Albuquerque Journal

Nev. death row inmate: ‘Just get it done’

Fight about lethal injection drugs is delaying executions

- BY KEN RITTER

LAS VEGAS — A Nevada death row inmate whose execution has been postponed twice said a legal fight over the drugs to be used in his lethal injection is taking a tortuous toll on him and his family.

The state should “just get it done, just do it effectivel­y and stop fighting about it,” Scott Raymond Dozier told

The Associated Press on Wednesday.

“… This is my wish,” Dozier said in a brief telephone call from Ely State Prison. “They should stop punishing me and my family for their inability to carry out the execution.”

The Nevada Supreme Court took over the case late Wednesday involving the drugs at the request of state Attorney General Adam Laxalt, with an eye toward rescheduli­ng Dozier’s execution for mid-November.

As a result, a state court hearing was canceled

Thursday involving a request by a third drug company to join two other firms in a legal challenge over the proposed use of their products.

Nevada law calls for capital punishment by lethal injection. But pharmaceut­ical companies nationwide have objected to their drugs being used in executions.

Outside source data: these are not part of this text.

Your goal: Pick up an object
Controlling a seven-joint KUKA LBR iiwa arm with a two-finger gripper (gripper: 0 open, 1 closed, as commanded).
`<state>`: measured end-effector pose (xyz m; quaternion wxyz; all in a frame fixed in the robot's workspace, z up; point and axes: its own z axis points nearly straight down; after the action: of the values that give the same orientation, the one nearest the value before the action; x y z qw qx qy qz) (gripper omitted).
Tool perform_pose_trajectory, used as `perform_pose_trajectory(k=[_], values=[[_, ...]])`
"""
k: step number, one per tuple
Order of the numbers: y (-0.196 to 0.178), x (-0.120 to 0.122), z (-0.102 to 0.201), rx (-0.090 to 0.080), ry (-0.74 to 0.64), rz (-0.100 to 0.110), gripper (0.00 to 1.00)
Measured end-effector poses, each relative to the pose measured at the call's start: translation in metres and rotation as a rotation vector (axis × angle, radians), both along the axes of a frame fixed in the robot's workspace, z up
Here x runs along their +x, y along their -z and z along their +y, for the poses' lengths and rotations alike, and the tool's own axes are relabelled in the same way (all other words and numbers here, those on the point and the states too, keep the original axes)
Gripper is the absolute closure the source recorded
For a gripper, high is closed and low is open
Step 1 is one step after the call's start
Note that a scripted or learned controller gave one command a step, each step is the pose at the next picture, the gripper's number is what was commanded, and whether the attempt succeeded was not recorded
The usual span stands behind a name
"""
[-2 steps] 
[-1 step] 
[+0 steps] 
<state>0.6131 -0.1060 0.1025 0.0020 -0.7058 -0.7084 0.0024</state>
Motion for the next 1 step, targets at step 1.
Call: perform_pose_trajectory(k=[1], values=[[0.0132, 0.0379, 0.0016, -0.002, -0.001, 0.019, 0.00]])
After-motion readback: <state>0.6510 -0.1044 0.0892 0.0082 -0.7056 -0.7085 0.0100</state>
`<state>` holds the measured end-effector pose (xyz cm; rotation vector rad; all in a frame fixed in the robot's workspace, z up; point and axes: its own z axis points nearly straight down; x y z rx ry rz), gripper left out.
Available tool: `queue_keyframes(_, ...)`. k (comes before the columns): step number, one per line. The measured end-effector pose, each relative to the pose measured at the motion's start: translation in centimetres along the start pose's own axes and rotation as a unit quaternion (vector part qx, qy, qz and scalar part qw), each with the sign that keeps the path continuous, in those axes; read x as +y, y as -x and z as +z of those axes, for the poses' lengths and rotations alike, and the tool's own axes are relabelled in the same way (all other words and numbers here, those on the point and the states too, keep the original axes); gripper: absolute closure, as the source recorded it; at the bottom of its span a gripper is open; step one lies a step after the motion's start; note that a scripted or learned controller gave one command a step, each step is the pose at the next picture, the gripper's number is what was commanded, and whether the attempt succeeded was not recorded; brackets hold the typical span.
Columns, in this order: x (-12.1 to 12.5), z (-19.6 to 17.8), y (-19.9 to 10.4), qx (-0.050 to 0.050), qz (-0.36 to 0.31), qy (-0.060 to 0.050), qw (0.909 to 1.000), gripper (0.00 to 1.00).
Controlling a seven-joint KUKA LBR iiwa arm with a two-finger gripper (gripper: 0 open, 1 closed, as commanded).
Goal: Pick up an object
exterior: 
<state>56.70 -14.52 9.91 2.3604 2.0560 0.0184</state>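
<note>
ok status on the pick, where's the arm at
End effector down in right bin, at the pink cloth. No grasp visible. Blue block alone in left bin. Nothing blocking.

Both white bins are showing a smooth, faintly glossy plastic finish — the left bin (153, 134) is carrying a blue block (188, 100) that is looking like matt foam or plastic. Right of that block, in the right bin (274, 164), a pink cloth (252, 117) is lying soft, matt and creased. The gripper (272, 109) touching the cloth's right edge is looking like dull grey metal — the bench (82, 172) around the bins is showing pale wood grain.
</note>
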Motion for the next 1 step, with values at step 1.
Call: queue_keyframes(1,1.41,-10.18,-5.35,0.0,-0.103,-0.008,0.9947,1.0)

In Nebraska, a German pharmaceut­ical company is suing to stop the use of its potassium chloride in what would be that state’s first execution in more than two decades.

Tennessee was due

Thursday evening to execute its first inmate since 2009, using the sedative midazolam, the muscle relaxant vecuronium bromide and then potassium chloride to stop the inmate’s heart. On Monday, the Tennessee Supreme Court said a lawsuit filed by inmates contesting the execution drugs was not likely to succeed.

Nevada hasn’t executed an inmate since 2006, and officials have acknowledg­ed initially planning the execution of Dozier around drugs they could obtain.